▸ YOUR OBJECTIVE
Starting at the line with "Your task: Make" in it, reproduce each line below through the last one, exactly, and include nothing else.

═════ RECORDED INFORMATION

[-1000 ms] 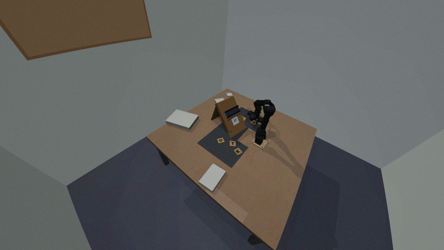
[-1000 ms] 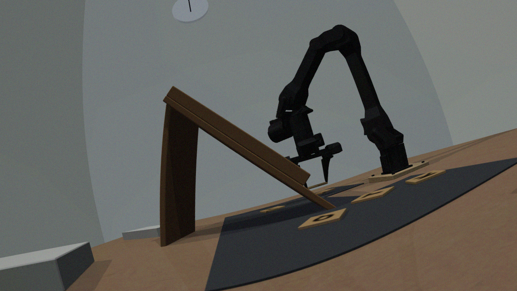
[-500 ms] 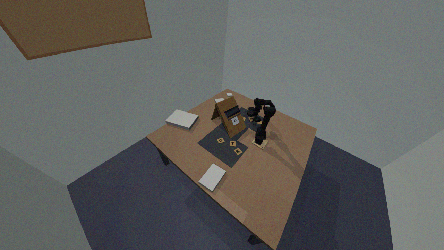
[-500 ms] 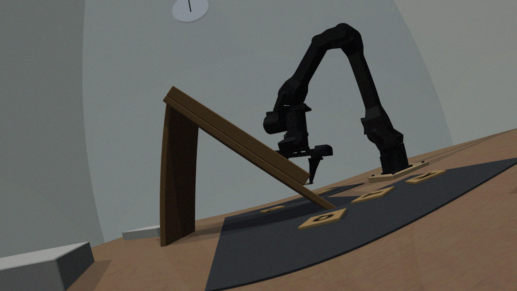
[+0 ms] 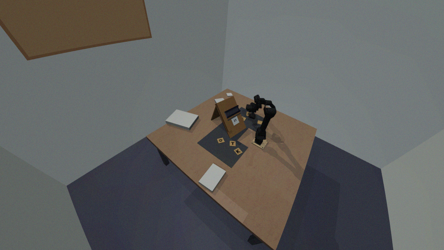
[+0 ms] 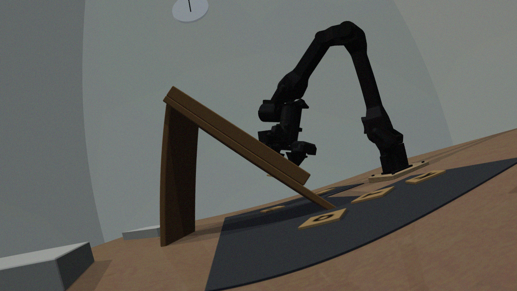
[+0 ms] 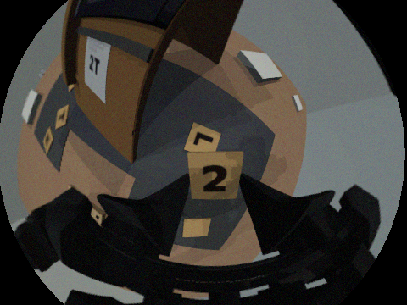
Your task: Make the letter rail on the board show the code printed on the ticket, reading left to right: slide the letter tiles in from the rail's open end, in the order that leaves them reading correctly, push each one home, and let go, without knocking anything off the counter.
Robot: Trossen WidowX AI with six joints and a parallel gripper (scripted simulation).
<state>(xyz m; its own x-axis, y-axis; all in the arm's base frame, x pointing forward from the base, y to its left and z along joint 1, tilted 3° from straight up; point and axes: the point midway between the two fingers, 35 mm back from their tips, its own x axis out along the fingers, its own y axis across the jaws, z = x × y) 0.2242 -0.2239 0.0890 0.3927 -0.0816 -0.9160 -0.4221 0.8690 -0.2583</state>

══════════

▸ ANSWER AREA
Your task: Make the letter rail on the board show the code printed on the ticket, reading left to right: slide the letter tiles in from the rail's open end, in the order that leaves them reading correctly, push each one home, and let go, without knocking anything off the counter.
Robot: Trossen WidowX AI with six joints and a parallel gripper (scripted simulation).
<state>(xyz m; its own x-axis, y-axis; all in the arm's base frame, x pointing forward from the base, y to its left and z along joint 1, tilted 3° from straight up; point and axes: the point midway between the two fingers, 35 mm back from their tips, its own x axis out along the fingers, its own y axis across the jaws, z = x × y) 0.2242 -0.2239 0.0890 0.3927 -0.0816 -0.9160 -0.4221 0.8690 -0.2583</state>

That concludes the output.